I have one of my Fly services running a health checker on all my other fly services. This evening starting at about 10:51pm it starting getting a bunch of 599s and I got paged. These are multiple separate and mostly independent services. Though they do share some code.
At the same time, from what I can tell, a mostly identical health checker outside of Fly (Digital Ocean) was not getting 599s. And also updown.io reported no outages / 599s during this period on these endpoints.
Is there anything I should take away from this? / Can I help debug? Thanks!
Edit: originally I thought the issue stopped at 11:10pm, but it appears to still be an issue as of now (11:26 pacific)
The plot thickens! The health checker basically has a list of URLs where it will get / or post on some frequency based on a configuration. If it gets 200s, then all is well obviously. When it gets any 400s 500s it’ll page me.
The servers are running Python / Tornado.
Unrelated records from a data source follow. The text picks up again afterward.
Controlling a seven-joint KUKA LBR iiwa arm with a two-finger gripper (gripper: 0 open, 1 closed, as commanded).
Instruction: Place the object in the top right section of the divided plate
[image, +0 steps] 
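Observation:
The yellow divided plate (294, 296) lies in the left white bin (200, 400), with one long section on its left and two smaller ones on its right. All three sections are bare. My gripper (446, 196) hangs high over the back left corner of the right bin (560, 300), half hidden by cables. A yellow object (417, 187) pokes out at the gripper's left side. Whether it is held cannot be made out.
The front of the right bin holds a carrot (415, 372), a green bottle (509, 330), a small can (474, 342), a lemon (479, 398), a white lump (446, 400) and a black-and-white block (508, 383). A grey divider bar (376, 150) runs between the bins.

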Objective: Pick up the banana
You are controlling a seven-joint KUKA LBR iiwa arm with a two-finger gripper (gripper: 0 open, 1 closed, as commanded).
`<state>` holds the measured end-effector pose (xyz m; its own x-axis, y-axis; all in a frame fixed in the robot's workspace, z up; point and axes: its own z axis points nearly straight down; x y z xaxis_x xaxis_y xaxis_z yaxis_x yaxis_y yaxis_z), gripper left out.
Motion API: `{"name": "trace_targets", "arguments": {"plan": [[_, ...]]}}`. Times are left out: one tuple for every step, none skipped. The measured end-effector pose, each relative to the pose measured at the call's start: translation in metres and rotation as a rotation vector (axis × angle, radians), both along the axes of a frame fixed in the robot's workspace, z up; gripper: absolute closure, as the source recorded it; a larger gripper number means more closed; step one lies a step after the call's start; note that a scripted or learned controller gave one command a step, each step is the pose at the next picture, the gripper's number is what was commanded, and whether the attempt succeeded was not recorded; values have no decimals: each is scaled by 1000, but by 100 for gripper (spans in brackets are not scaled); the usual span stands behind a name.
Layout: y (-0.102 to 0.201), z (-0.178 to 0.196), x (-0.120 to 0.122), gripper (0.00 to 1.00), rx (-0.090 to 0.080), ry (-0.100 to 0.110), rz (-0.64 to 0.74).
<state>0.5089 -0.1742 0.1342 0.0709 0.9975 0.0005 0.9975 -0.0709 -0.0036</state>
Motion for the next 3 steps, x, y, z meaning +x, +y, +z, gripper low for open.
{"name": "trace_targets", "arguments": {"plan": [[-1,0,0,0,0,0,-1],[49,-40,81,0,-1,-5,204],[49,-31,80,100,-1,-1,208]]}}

And upon looking a bit at the logs, it looks like perhaps the 599 is reported by the tornado networking library on the HealthCheck server after a timeout and isn’t explicitly returned by Fly. This is the error I’m seeing: “tornado.simple_httpclient.HTTPTimeoutError: Timeout during request”
My interpretation right now is there’s some sort of networking issue that is causing timeouts. I’ll also look into there being an application error on my end, though the simultaneity of these breaking and un-breaking suggests that may not be the cause.
Okay so there is a theoretical issue where too many simultaneous outgoing http requests could cause queueing of requests and then 599s with tornado. And this would be more likely to happen on Fly then my other systems because of the constrained instance size I picked. That said, the load on the instance seemed really low, so this doesn’t seem particularly likely.
I’ve upped the simultaneous connection limit and re-deployed. Given that this issue only affected Fly health checks, didn’t affect my other health checks, and didn’t affect the health of my system overall, I’d be fine running this for a few days and reporting back. I do still suspect it’s not an issue on my end, but I’m also fine waiting a bit on the investigation because of the low impact at present.
Have you seen anything weird in the last few days? When things hit connection limits (internal to the VM), it doesn’t always correlate to extra memory or CPU usage. It’s one of those things you end up needing internal metrics to really nail down if it happens over and over.